### [Collected material]
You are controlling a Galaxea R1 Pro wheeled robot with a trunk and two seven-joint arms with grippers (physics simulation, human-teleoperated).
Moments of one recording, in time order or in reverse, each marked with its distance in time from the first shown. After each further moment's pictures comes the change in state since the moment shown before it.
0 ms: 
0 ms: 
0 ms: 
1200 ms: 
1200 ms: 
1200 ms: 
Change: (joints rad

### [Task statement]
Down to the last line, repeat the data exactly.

### [Solution to this task]
You are controlling a Galaxea R1 Pro wheeled robot with a trunk and two seven-joint arms with grippers (physics simulation, human-teleoperated).
Moments of one recording, in time order or in reverse, each marked with its distance in time from the first shown. After each further moment's pictures comes the change in state since the moment shown before it.
0 ms: 
0 ms: 
0 ms: 
1200 ms: 
1200 ms: 
1200 ms: 
Change: (joints rad

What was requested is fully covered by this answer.